Figure 1.

Simulation of Na diffusion and turnover in a patch-clamped cardiac myocyte. The pipette resistance is 3.6 MΩ when using the standard low-conductance (5.2 mS/cm) NMDG-Asp–containing pipette solution. Myocyte volume is 9.4 pL, and the longitudinal myocyte resistance is 1.4 MΩ. (A) The micrograph of the pipette includes the microscope reticule (15 µm/large divisions). The pipette dimensions are accurately duplicated by a rectangular hyperbola (green lines). Diffusion of three ions was simulated as described in Materials and methods.

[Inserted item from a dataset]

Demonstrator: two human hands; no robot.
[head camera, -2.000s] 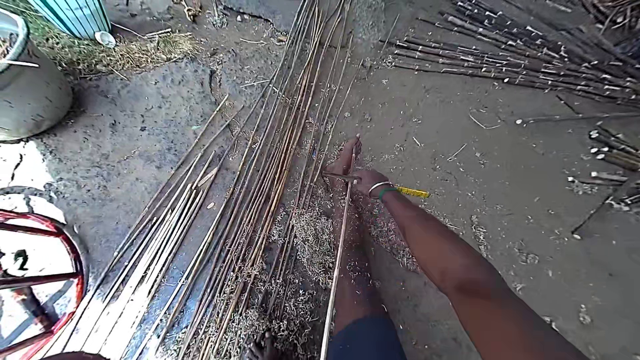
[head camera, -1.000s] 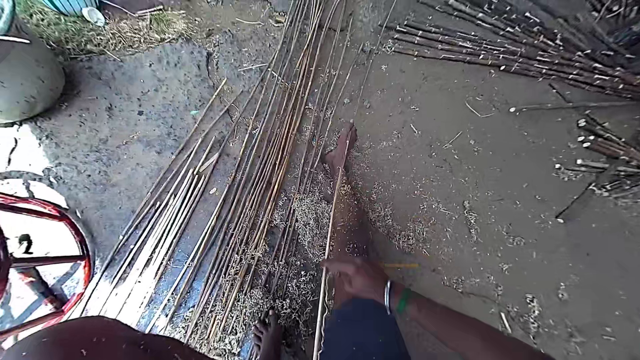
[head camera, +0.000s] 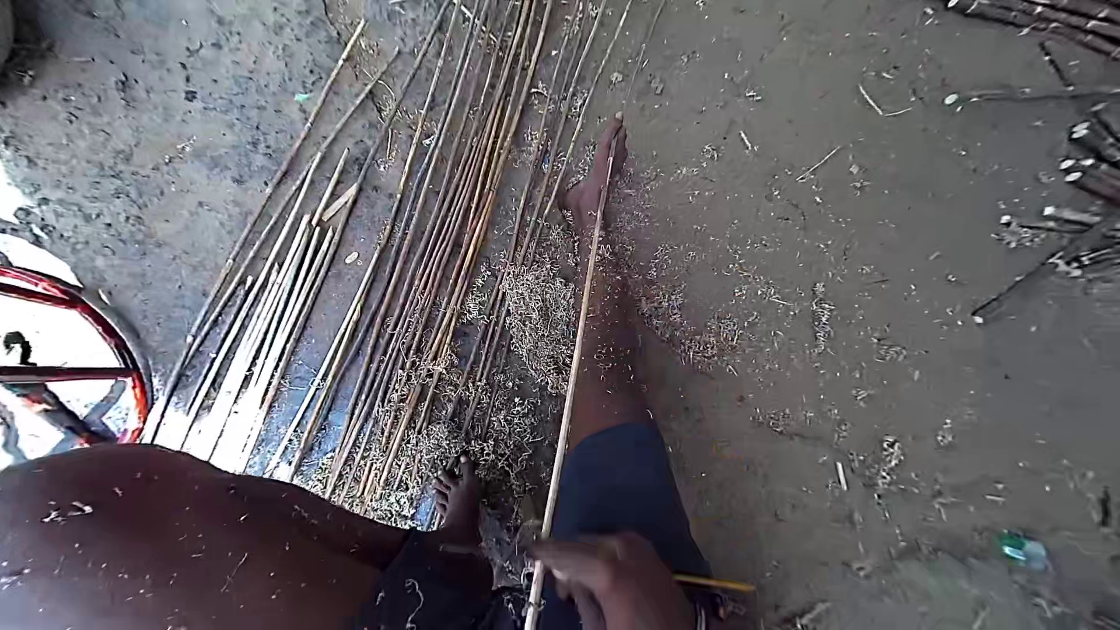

The predicted electrical potential, Na concentration, and osmolarity gradients are shown during a 1 nA Na current at a 40-s time point. (B) Time dependence of Na concentration changes in the middle of the myocyte during activation of a 1 nM Na current for 60 s with 0 mM Na in the pipette. Here and in subsequent figures, we superimpose individual records with the best-fit exponential functions used to estimate time constants as faint lines, here in green. (C) Time dependence of membrane current during the responses in C. (D) Time dependence of cytoplasmic Na concentration changes with a 25 mM pipette Na concentration, during and after activation of enough Na/K pumps to generate a 0.5 nA pump current. Na/K pumps do not inactivate and the simulation includes no other conductance. (E) Time dependence of membrane current during the responses simulated in D.